Но тут, к счастью для Христианы, охваченной смятением и ужасом, к ним возвратился Юлиус.
– Я поздравил с успехом твоих актеров и наших товарищей, – сказал он приятелю. – Теперь я весь в твоем распоряжении. До завтра, Самуил.
– Завтра, Юлиус, нас, вероятно, уже здесь не будет.
– Как? Вы возвращаетесь в Гейдельберг? – удивился Юлиус.
– Возможно.
– Надеюсь, ты не собираешься исполнить профессорские требования?
– О, разумеется, нет! Они сами примут наши условия.

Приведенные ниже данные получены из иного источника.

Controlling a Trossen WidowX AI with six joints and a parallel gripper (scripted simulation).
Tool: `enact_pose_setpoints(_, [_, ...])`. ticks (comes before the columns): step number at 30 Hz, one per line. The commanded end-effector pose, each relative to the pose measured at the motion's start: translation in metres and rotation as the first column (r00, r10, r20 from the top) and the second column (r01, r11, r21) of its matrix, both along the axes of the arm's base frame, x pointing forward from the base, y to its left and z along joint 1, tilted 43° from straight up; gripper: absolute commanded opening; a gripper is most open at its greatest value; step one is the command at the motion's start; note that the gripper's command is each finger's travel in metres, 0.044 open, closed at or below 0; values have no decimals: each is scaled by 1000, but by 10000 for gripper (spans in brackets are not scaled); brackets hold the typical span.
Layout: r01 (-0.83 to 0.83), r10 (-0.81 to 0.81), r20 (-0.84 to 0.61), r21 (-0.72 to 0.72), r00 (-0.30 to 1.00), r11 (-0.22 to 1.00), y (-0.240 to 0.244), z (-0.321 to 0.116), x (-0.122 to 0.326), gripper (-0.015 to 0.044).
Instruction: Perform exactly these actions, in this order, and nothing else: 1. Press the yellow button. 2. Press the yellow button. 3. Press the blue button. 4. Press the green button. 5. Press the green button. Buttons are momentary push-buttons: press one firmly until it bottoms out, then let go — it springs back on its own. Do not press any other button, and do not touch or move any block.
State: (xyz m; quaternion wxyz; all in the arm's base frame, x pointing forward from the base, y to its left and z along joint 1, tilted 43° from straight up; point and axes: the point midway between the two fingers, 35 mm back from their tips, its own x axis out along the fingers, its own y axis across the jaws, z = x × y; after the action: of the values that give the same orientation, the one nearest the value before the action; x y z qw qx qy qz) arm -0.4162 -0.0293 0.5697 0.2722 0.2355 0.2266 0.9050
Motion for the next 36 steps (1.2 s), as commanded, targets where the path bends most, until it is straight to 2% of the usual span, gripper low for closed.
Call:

– В добрый час, – вздохнул Юлиус. – Ну да все равно! Я постараюсь успеть сюда до вашего ухода, так что пока расстаюсь с тобой лишь до завтра.
– Прощайте, сударь, – сказала Христиана Самуилу.
И Самуил ответил:
– До свидания, сударыня.
Как вскоре оказалось, предположения Самуила не были излишне самонадеянными. На следующий день посланцы академического совета вернулись в сопровождении портного, башмачника и колбасника, тех самых, что избили достопочтенного Трихтера. Все требования студентов были выполнены, в том числе и денежная контрибуция. Три торговца принесли подобающие извинения от своего лица и от имени всех бюргеров.